Transcribe the listing exactly; drop the images.

------ Exercise data ------

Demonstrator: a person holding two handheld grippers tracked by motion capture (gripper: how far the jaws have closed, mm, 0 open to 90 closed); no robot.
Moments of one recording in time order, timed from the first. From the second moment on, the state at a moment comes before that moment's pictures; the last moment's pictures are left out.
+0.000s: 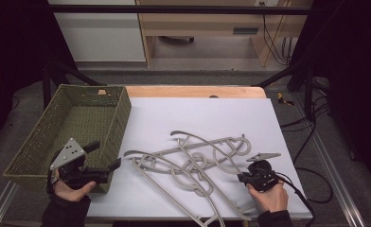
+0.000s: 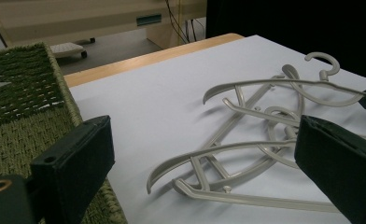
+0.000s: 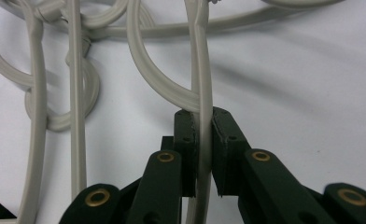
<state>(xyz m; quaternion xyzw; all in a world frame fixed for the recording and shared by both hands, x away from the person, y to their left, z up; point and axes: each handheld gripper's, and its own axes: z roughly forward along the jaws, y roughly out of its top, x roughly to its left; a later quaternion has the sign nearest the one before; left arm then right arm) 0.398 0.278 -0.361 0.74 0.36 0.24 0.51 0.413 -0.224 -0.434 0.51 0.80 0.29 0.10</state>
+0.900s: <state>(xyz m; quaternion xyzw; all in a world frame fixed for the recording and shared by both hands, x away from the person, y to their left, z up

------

Finished task:
Demonstrator: a person holding two handheld grippers tracked by motion capture (gripper: how far the jaws have closed, mm, 0 open to 90 closed); no robot.
Moments of one recording in time order, timed from the first. From the second moment on, the state at a moment comes before that moment's pictures; the last moment's pictures are left out.
+0.000s: 
+0.000s: 
+0.000s: 
<state>(xyz m; quaternion xyzw; all in a world frame fixed for the recording and shared by both hands, x away from the person, y to their left, z up; point and axes: each handheld gripper's, and its own axes: z roughly forward along the jaws, y roughly out of its top, x roughly to its left; a later quaternion has the sign nearest the one before; left arm then right arm) 0.398 0.278 -0.361 0.74 0.36 0.24 0.51 0.413 -0.224 -0.434 0.51 0.80 0.29 0.10</state>
+0.900s: <state>(xyz m; quaternion xyzw; all in a world frame fixed for the recording and shared by both hands, x away from the person, y to their left, z up

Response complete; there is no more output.